Puis est venue une question plus difficile. Lorsqu’un incident de mauvais ciblage aurait tué plus de 150 enfants en Iran, les observateurs extérieurs ont immédiatement demandé si l’IA aurait pu contribuer à l’erreur. La réponse honnête est que personne en dehors du Pentagone ne sait, et le Pentagone ne dit rien. Le secrétaire à la Défense, Pete Hegseth, qui a misé sa carrière sur une adoption agressive de l’IA, n’a que peu d’incitations à être transparent.

Les erreurs de ciblage ne sont pas nouvelles, mais l’introduction de l’IA générative dans la chaîne de ciblage l’est. Il s’agit d’une technologie qui hallucine encore des faits, mal interprète des images et trébuche dans le raisonnement en contexte commercial à faible enjeu. La déployer en situation de guerre, où les conséquences d’une erreur peuvent se mesurer en vies humaines, représente un saut que ni le militaire ni personne d’autre n’a rigoureusement testé.

Le rejet par le public a compliqué la victoire. L’application Claude d’Anthropic est devenue la plus téléchargée sur l’App Store. Une campagne de boycott populaire a incité les utilisateurs à abandonner ChatGPT à cause de l’accord du Pentagone avec OpenAI. Sur X, Altman a été confronté à une série de questions pointues : si le contrat d’OpenAI permet toutes les utilisations légales, comment peut-il aussi interdire la surveillance de masse et les armes autonomes, qui n’ont pas d’interdiction légale explicite ? Si OpenAI a obtenu les mêmes lignes rouges qu’Anthropic, pourquoi le Pentagone n’a-t-il pas accepté ces conditions d’Anthropic ? Ces contradictions ont une importance au-delà du discours.

Ces entreprises sont engagées dans une compétition féroce pour attirer des utilisateurs payants, des clients d’entreprise et des talents en ingénierie. Aucune n’est rentable. Les deux brûlent des milliards et ont levé des dizaines de milliards ces dernières semaines pour rester dans la course. Les contrats avec le Pentagone valent environ 200 millions de dollars chacun, ce qui n’est pas le plus gros chèque que ces entreprises encaisseront cette année, mais c’est soudainement la plus grande menace pour leurs activités.

Pour Anthropic, la désignation de risque pour la chaîne d’approvisionnement va bien au-delà du Pentagone.
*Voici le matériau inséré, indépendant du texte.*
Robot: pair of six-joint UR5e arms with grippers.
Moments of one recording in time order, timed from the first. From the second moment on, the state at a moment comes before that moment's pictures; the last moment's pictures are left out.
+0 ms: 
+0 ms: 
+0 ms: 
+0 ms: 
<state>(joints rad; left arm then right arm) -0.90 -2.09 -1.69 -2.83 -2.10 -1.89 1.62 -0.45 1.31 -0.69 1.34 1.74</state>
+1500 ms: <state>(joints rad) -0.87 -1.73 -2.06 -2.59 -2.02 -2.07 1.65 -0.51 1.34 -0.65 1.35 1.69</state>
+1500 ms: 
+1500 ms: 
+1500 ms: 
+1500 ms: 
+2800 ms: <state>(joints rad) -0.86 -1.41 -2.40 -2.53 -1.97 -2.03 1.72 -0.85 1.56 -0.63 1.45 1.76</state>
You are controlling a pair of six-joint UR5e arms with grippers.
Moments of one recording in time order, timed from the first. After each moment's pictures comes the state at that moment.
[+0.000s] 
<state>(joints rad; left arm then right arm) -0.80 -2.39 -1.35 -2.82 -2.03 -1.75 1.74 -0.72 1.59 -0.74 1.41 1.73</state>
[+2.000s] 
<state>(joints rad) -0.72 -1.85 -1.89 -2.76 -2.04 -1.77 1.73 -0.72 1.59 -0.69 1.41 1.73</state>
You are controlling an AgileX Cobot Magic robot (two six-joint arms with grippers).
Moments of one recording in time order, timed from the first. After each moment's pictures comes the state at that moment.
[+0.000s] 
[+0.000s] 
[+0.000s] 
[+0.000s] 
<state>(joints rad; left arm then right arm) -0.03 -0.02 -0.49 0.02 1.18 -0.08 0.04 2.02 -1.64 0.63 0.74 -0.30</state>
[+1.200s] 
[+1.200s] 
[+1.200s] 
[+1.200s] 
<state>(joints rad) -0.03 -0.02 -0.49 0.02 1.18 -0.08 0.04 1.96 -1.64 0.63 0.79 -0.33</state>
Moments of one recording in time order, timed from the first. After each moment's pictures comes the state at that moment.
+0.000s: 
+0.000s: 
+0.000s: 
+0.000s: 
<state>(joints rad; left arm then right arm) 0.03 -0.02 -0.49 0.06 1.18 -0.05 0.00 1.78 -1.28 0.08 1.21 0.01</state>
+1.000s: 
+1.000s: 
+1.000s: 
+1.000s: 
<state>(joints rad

Toute entreprise faisant affaire avec le gouvernement fédéral, y compris les plus grands soutiens d’Anthropic, Amazon et Google, pourrait devoir prouver qu’elle n’utilise pas Claude. C’est une question qui pourrait avoir des répercussions sur les ventes aux entreprises, les partenariats cloud et les décisions d’investissement bien au-delà de la défense.

Pour OpenAI, la question d’un accord pour une utilisation classifiée n’est qu’un point dans une négociation contractuelle. C’est une autre histoire lorsque des bombes tombent réellement et que les questions sur les garde-fous, les erreurs de ciblage et les enfants morts n’ont pas de réponses claires. La perception que votre chatbot aide à choisir des cibles de bombardement n’est pas un problème de marque que quelques réponses sur les réseaux sociaux peuvent résoudre.